The work and pensions secretary has admitted that the huge delays facing thousands of disabled people applying for the government’s new disability benefit are “unacceptable”.
Iain Duncan Smith was responding to criticism from his Labour shadow that the implementation of personal independence payment (PIP) had been “a fiasco”.
Labour’s Rachel Reeves spoke of one constituent who she had referred to a food bank because he had been waiting for assessments for PIP and employment and support allowance, and a couple who she referred to a food bank because the husband had been waiting 10 months for a PIP assessment.
She told Duncan Smith – in an opposition day debate on the performance of the Department for Work and Pensions (DWP) – that his plans to introduce the new universal credit were “widely off track”, the work capability assessment had “almost completely broken down”, and the “unfair and vindictive bedroom tax” was costing “more money than it saves”.
Reeves said Duncan Smith had “something like a Midas touch: everything he touches turns into a total shambles”.
But Duncan Smith refused to apologise for the problems with PIP, although he said the delays faced by some claimants was “unacceptable”.
He said: “On PIP, I will simply say that we did not rush it. We have kept control of the level and scale of the roll-out.
“As we have learnt what the difficulties are, we have made changes, working with the providers.”
He promised that, by the autumn, no-one would be waiting longer than six months for their PIP claim to be dealt with, and by the end of the year, no-one would be waiting more than 16 weeks.
But the disabled Labour MP Dame Anne Begg, who chairs the Commons work and pensions committee, said the government had “bitten off more than they can chew” on welfare reform because they had forgotten how difficult, costly and complex it was.
Paul Maynard, the disabled Conservative MP, said it was “fair to say that many people are still waiting too long” for their PIP assessments, but the government was “seeking to do something about that”.
Another disabled Conservative MP, Robert Halfon, insisted that the government’s welfare reforms were about “ending dependency, establishing a ladder of aspiration, and social justice and redistribution”.
He said: “Unemployment is down by one third in my constituency, with youth unemployment decreasing by 30 per cent.
“There is renewed confidence in the local economy, and businesses are creating jobs. The number of apprenticeships in the town have increased by a staggering 83 per cent.
“What is happening in my town is not unique; it is happening up and down the country.”
Anne McGuire, Labour’s former minister for disabled people, who has a long-term health condition, said her party had called for “many months” for a cumulative impact assessment of the government’s welfare reforms on disabled people.
She said: “What we have here is a cumulative disaster area of a ministerial team, which introduced major change projects without suitable testing.”
Her Labour colleague Debbie Abrahams said DWP was in “absolute chaos”.
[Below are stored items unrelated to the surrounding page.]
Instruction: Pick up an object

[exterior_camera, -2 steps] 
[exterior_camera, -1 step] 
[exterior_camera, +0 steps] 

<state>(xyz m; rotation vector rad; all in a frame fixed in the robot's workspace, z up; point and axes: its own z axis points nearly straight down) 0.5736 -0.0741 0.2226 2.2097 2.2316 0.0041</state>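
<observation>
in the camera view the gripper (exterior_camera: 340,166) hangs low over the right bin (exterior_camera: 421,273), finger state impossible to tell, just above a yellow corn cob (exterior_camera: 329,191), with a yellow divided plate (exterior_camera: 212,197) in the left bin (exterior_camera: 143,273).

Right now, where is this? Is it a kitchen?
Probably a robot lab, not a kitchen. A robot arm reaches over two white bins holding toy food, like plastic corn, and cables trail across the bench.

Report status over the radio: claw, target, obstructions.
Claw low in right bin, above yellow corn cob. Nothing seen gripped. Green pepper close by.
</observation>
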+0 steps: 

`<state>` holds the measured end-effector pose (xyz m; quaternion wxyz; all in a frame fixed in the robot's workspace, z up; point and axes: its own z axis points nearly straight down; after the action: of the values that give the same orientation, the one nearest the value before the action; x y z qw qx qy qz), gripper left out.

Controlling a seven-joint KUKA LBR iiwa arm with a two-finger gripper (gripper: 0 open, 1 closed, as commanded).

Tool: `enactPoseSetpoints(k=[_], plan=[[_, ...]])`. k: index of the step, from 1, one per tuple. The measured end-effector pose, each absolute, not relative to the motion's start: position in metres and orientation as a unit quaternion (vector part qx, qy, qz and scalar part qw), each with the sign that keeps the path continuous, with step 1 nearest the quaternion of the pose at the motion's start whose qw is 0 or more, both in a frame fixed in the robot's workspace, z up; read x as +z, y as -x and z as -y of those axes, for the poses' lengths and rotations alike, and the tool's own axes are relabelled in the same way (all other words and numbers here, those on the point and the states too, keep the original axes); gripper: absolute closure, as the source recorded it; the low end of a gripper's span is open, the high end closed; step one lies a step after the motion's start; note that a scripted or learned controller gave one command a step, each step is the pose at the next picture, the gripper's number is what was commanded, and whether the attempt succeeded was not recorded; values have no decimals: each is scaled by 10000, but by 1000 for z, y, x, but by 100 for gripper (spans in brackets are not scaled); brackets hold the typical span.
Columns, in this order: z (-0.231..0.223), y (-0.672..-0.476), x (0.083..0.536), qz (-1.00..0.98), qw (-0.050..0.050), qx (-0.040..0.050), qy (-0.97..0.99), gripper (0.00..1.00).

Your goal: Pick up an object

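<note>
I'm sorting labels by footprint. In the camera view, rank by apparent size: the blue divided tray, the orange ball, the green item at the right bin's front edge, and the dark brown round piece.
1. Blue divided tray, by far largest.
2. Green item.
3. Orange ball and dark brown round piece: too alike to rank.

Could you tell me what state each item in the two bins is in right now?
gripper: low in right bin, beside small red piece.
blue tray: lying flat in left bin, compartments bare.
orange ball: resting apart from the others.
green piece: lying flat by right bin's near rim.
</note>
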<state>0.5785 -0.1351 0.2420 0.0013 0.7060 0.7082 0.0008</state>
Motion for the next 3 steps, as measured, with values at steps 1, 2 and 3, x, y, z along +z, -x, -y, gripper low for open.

She said: “The welfare reforms have been nothing short of catastrophic.
“Not one of the projects, from the introduction of universal credit to the revision of the work capability assessment and the replacement of DLA [disability living allowance] with PIP, has been delivered with even a modicum of competence.”
And Kate Green, Labour’s shadow minister for disabled people, said the implementation of PIP had been “another tale of disaster – it was not piloted, there were misleading statements on Atos’s bids, and there are long delays in decisions.”
She said Duncan Smith had “presided over disaster and chaos” and had “his head in the sand”, while his department was “on the brink of meltdown”.
She said: “We have heard about anxiety, fear and hardship among those who rely on social security, namely most of us at some point in our lives.”